START RECORDS PROVIDED

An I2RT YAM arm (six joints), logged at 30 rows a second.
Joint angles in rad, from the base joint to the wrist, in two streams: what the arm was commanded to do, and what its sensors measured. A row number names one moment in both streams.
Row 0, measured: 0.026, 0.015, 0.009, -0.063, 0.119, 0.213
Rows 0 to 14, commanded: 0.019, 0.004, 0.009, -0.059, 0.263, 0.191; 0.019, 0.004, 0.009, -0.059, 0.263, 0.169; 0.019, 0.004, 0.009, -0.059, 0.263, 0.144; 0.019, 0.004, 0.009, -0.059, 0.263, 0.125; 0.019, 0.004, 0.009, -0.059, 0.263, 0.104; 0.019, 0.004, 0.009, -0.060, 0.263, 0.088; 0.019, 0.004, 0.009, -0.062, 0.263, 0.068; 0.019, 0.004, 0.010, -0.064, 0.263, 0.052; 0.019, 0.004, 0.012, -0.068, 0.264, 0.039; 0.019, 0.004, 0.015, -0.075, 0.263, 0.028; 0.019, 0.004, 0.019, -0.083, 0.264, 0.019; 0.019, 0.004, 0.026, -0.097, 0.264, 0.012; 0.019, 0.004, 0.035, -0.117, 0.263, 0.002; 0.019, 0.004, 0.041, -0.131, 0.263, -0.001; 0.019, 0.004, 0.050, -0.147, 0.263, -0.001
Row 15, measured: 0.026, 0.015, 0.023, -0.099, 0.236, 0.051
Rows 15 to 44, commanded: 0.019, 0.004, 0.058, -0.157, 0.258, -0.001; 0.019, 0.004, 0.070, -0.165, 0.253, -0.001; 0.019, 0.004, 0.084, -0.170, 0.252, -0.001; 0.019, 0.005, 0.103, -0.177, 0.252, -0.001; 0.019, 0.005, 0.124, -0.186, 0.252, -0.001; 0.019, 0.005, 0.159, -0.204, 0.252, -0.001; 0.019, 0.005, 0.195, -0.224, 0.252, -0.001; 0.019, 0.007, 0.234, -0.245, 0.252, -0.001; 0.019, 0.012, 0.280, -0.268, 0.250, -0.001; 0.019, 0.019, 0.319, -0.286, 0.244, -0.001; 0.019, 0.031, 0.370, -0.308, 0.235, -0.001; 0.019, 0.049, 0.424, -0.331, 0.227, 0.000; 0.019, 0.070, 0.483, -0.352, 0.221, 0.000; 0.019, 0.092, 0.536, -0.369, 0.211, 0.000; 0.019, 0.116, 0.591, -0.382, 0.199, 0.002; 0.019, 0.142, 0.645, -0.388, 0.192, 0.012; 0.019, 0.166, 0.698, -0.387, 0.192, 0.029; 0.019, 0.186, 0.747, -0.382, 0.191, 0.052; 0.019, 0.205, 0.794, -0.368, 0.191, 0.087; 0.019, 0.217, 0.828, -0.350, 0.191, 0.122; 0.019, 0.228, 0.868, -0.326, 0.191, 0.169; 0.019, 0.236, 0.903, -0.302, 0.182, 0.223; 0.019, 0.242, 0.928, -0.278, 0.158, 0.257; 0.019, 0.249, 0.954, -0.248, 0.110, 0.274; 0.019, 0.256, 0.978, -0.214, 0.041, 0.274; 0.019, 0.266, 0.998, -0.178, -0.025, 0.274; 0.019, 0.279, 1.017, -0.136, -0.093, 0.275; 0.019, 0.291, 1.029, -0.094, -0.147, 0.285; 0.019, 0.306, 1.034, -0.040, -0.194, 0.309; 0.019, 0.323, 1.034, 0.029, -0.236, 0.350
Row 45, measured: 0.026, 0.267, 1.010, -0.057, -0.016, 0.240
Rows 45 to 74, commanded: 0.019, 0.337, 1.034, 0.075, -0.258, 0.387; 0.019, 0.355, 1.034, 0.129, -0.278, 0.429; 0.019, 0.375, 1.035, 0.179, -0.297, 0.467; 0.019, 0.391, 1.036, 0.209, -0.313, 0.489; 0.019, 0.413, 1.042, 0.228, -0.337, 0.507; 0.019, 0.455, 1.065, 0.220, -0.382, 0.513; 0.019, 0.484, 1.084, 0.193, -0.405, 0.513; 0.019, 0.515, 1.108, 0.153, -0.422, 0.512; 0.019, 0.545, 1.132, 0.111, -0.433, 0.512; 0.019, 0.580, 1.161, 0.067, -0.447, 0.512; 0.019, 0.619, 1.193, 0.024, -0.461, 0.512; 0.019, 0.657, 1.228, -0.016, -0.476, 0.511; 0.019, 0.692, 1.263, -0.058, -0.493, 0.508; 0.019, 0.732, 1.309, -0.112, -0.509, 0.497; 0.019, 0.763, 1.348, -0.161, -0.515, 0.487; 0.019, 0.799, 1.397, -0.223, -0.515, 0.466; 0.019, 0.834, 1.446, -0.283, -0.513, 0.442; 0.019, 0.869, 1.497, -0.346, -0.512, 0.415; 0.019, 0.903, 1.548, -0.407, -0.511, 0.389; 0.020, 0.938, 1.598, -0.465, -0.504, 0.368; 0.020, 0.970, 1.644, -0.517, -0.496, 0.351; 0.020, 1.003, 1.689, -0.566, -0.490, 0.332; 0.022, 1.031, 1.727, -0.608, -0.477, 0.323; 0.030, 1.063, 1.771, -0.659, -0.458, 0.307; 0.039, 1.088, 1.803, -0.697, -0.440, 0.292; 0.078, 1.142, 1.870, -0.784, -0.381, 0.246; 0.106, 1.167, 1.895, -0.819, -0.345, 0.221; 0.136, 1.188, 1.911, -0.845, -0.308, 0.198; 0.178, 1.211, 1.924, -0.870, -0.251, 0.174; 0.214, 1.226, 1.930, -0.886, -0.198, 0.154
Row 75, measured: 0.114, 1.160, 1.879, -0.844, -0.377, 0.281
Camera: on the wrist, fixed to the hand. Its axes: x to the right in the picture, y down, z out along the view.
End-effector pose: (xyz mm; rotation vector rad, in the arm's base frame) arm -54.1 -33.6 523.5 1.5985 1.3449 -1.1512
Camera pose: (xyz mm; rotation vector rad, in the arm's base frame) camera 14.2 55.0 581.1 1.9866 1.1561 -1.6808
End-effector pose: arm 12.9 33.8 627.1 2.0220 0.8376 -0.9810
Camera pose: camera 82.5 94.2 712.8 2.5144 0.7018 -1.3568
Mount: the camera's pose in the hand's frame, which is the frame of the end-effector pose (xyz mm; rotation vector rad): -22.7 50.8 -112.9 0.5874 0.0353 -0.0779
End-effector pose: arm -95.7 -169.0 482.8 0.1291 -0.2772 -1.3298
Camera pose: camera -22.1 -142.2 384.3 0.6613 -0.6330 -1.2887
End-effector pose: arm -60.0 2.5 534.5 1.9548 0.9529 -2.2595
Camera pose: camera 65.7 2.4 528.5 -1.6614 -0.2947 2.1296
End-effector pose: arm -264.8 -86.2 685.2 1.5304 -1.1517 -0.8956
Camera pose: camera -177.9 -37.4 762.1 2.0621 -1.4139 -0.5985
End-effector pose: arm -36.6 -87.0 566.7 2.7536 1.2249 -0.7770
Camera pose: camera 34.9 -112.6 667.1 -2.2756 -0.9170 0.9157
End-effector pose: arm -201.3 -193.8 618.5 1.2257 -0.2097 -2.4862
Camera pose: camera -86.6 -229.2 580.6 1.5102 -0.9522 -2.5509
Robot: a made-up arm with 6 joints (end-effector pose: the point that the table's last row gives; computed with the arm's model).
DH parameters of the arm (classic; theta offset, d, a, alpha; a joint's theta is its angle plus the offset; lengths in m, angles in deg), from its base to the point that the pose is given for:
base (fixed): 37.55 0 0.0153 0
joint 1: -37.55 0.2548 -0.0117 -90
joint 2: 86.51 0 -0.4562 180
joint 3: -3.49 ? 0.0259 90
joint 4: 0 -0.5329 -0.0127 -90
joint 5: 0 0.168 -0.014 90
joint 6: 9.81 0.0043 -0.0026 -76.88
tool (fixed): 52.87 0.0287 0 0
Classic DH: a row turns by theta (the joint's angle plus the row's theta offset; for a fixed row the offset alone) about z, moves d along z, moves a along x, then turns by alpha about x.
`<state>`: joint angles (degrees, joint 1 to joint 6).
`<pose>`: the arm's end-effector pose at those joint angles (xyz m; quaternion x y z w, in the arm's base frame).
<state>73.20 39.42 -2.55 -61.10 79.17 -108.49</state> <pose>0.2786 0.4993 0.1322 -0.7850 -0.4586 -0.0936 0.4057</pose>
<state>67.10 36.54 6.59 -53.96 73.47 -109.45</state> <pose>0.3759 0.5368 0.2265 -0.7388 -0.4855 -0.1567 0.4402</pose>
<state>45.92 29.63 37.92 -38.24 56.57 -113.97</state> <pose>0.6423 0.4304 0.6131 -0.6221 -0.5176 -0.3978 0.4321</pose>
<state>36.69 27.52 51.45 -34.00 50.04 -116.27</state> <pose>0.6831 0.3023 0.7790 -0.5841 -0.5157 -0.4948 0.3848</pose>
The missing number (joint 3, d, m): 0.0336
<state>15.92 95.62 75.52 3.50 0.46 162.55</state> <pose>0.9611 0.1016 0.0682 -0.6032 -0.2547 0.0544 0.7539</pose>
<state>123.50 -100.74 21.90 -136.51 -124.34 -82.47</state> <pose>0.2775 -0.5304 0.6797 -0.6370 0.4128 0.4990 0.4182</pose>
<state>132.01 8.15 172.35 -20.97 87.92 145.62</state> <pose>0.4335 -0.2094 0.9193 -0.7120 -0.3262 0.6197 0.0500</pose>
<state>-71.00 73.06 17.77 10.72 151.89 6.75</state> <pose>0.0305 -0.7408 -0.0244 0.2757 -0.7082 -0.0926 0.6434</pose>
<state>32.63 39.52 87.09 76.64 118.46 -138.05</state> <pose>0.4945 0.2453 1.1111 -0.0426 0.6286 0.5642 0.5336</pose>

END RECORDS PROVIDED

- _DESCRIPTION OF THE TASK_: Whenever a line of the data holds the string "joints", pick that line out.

- _EXERCISE OUTPUT_:
An I2RT YAM arm (six joints), logged at 30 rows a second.
Robot: a made-up arm with 6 joints (end-effector pose: the point that the table's last row gives; computed with the arm's model).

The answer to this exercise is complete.